Saturday, May 19, 2007

A Renovation High


I got the floors of my dreams by sheer luck.
The front part of the The Jewel of Hollywood is built on a concrete slab. The minute I found this out, I started dreaming of polished concrete floors. Lofty, industrial, distressed concrete floors.
And voila. That's what I got. We pulled back the tiles (NOT asbestos, as previously thought) and undereath found a thick layer of black adhesive. So for a while the floors were black, which wasn't terrible, but I wanted concrete! We called on a flooring "expert" who couldn't get the black out. But then our painter, Julio, said he knew how to do the job. It takes serious chemicals to cut through 50 year old adhesive. When the workers showed up to do it, they said, "We're going to get HIGH today!"
Maybe I should have stuck around.

Wednesday, May 9, 2007

One Room Down, Eight to Go

The upstairs bathroom is officially finished. (Well ... basically.) Here is what we did:

We bought the claw-foot tub from the Santa Fe Wrecking Company for $175 and paid to have it re-glazed. The tub we chose was a rusted P.O.S., but they put a gorgeous new finish on it, which I have already damaged by dropping the very heavy drain stopper on its rim. (Ah well, it's only money, right?) Hardware on the tub we ordered over the Internet. It's all Sign of the Crab. (Could that name be more fabulous?) Pedestal sink from Home Depot. Kohler -- nothing special. Tiles from Mission Tile. Hex tiles on the floor, subway tiles for wainscoting, and 4-inch square tiles surrounding the tub from the wainscoting to the ceiling.
The piece de resistance is the toilet. A Toto model which Jim claims is uncloggable. He researched it to the hilt, so he should know.

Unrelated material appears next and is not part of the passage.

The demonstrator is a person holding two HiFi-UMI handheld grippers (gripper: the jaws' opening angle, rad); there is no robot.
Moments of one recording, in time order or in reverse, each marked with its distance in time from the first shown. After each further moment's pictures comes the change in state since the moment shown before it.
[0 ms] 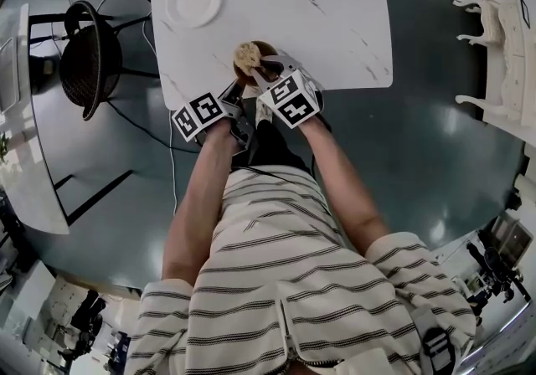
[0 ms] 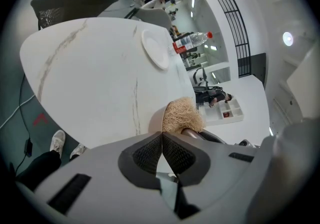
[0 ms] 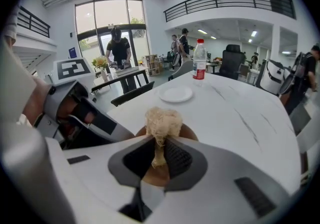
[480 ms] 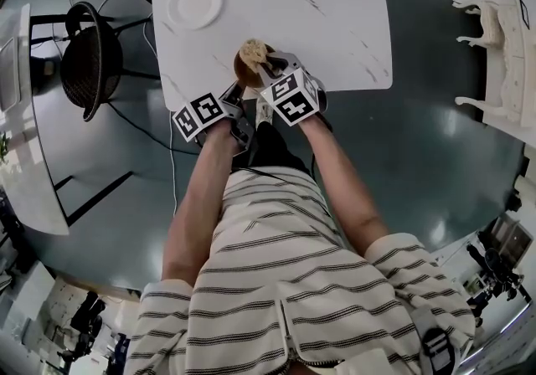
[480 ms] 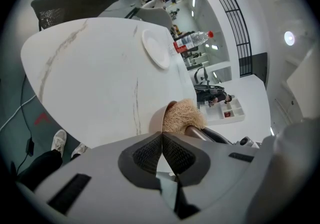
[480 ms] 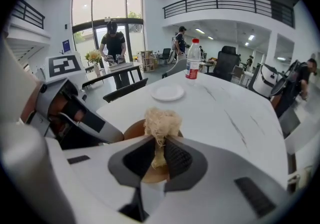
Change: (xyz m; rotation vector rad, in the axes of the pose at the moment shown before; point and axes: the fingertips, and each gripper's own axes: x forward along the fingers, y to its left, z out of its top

What you can't see in these photographs is the big mistake. The big mistake is that the plumbers put the tub in without centering it under the window. It kind of makes me long for a tub like the one Brooke has been hauling from house to house. It's a rare 6-foot model, where ours is the standard 5-footer. A 6-foot tub would have really made this bathroom sing.
But as it is, I can't complain. An oval mirror, a couple covers for the outlets, and we'll call this room DONE.

Tuesday, May 1, 2007

America's Ugliest Door


Sure this door is ugly. But is it the ugliest door in America? I sure hope so! I entered our door in a contest called just that, the Ugliest Door in America contest, sponsored by Therma-Tru doors. The grand prize is ... you guessed it. A brand new door.

Today is the last day to enter, but they're accepting submissions through 11:59 p.m. (because midnight would, I guess, technicallly be tomorrow, generating untold confusion.)